• **DESCRIPTION OF THE TASK**: State how many lines in the records below contain the string "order", and give nothing besides that number.

• **Records from a collection**:
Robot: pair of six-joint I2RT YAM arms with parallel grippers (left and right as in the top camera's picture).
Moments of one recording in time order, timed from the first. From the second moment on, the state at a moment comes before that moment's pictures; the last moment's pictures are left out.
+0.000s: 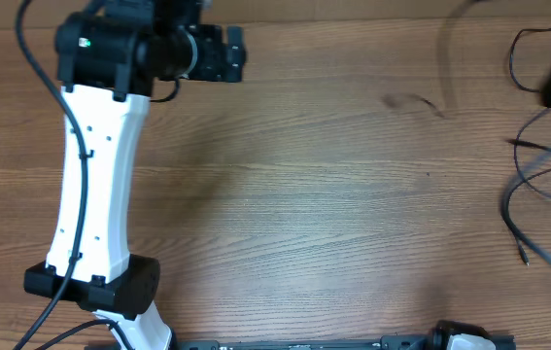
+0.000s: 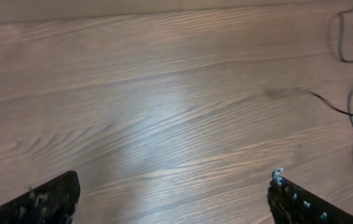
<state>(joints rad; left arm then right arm) -0.24 1.88 2.39 -1.39 0.18 -0.16 -0.20 1.15 1.76 -0.79 0.03 0.10</state>
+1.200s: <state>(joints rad) -0.31 1.88 2.39 -1.44 0.15 -0.10 -1.01 1.57 1.87 -0.67 0.06 0.21</state>
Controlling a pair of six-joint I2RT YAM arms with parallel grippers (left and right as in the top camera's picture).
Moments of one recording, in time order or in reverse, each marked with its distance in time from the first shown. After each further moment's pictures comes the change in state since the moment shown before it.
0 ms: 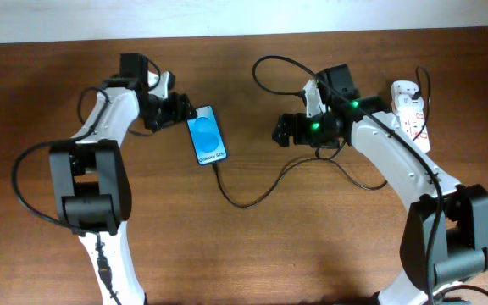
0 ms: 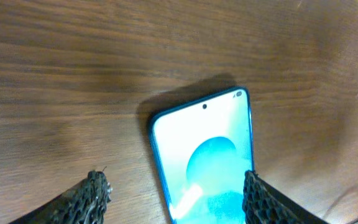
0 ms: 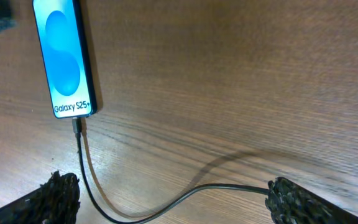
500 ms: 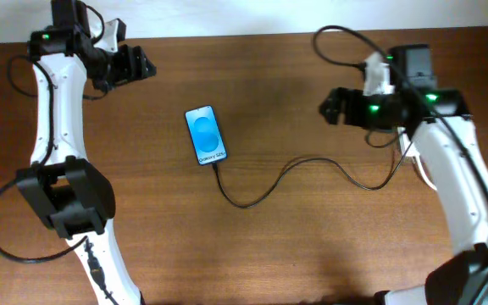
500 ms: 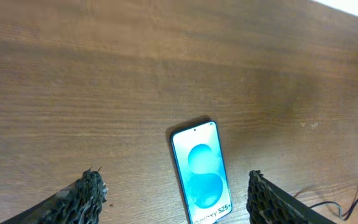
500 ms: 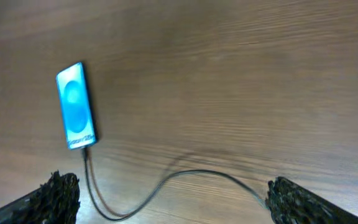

• **YOUR RESPONSE**: 2